At its core, White House Down has the same values, the same vibes as those film. Our outcast hero, John Cale (Channing Tatum) is a college dropout who has a daughter, Emily (Joey King), with his ex-wife. Incessantly forgetting her school functions, like her talent show, Cale attempts to make up for it when he takes the government obsessed girl to the White House with him where he is interviewing for a position with the Secret Service. After a poor interview, the Cale’s go on a White House tour they’re sure to never forget. After the grounds are over taken by a group of America terrorists with the help of an inside man, the tour group is held hostage while the search for the President (Jamie Foxx) proves more difficult than expected, with Cale being the main cause of their problems in finding the Commander in Chief.

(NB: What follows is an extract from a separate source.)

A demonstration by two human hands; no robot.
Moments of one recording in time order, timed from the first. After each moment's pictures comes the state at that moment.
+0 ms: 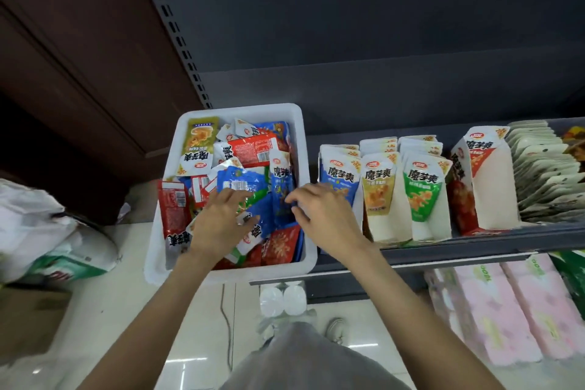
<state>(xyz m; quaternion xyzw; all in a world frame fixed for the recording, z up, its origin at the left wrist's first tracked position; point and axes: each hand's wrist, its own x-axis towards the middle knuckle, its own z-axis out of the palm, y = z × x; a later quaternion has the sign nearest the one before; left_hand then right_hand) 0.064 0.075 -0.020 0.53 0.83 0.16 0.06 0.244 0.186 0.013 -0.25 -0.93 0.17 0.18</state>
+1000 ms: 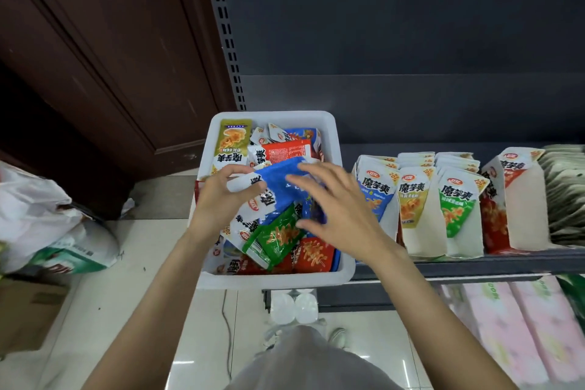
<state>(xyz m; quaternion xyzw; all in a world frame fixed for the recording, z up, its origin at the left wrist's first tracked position) 0.020 0.062 0.048 0.28 0.76 0.49 0.31 0.203 0.175 0.033 -0.17 -0.95 0.14 0.20</state>
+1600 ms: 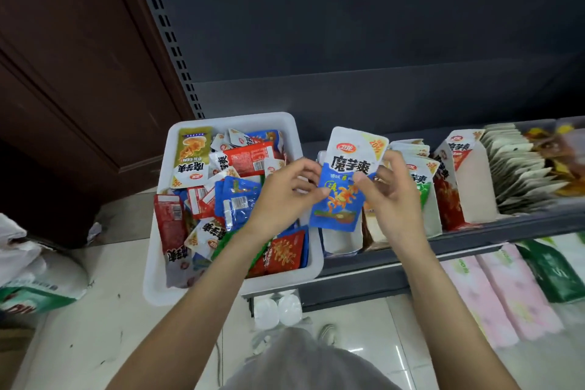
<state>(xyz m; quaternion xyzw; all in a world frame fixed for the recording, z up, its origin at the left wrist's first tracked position) 0.123 0.128 0.066 0.48 0.62 0.49 0.39 0.285 0.190 0.067 -0.38 -0.65 0.50 0.43</state>
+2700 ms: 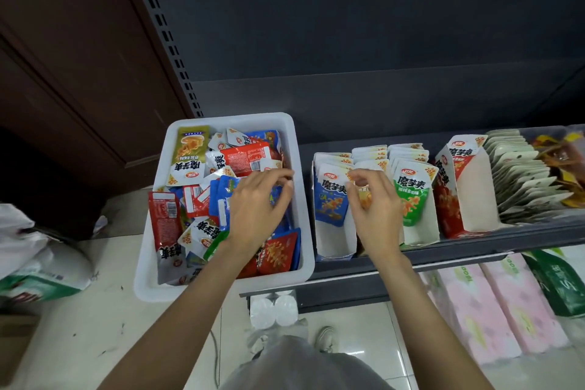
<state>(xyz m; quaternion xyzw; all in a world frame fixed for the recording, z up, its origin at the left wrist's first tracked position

Director Roland Emmerich isn’t really covering any new ground with his latest film. It is all stuff we have seen before from him in things like Independence Day (which even gets referenced here) and The Patriot. But even more so, White House Down is more of the same from many films we have seen before. The unoriginality in the film is unapologetic, and thank goodness because it rips off a laundry list of films including Air Force One and the aforementioned The Rock and especially Die Hard. From start to finish the film is predictable and at time ridiculous in its great feats of action, and boneheaded character decision making. Usually this would be enough to declare a film DOA, dead on arrival. But Emmerich somehow handles it with a Midas touch, no doubt with help from his cast.

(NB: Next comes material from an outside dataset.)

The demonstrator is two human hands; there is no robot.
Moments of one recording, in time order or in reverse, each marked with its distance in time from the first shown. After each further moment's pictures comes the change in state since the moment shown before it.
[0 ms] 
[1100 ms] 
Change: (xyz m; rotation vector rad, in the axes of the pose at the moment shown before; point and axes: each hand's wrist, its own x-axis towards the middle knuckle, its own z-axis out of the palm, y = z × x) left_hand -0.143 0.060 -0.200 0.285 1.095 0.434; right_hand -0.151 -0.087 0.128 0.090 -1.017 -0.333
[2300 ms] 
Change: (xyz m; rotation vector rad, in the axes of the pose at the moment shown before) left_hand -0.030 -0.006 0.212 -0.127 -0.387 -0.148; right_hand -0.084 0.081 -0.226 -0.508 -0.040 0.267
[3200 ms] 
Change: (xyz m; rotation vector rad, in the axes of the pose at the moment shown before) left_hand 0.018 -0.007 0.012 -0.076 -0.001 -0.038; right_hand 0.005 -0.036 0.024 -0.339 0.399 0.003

Tatum and Foxx have great chemistry as the main tandem going up against the terrorists, but the rest of the cast raise the film up as well. With a great supporting roll call of Maggie Gyllenhaal, Richard Jenkins, Jason Clarke, and James Woods, Emmerich manages to hit just about every predictable moment right. Although full of the questionable CGI I mentioned before, the action scenes become compelling and entertaining from the sympathetic performances from the leads. But what makes the film so fun is its sense of humor. Emmerich never takes the proceedings too seriously, allowing room for witty one liners and wonderful character interchanges. Who knew the tour guide (Nicolas Wright) could be such a fun character!?
White House Down does what so many other blockbusters in this day and age fail to do: have fun. So unoriginal I could predict each and every step of the formula, though I was disappointed when Jamie Foxx as president didn’t, at the end of the film, shout out to the terrorists “Get off my lawn!” in a mixed tribute to the classic line from Harrison Ford in Air Force One and Clint Eastwood in Gran Torino. But rarely have I ever seen this type of film delivered as assuredly and in such an entertaining manner. Not high brow cinema, and its rote story will not likely please cinema “die hards”, oddly enough. But in terms of bang for your buck, this has to be the most fun I’ve had in a theater all year.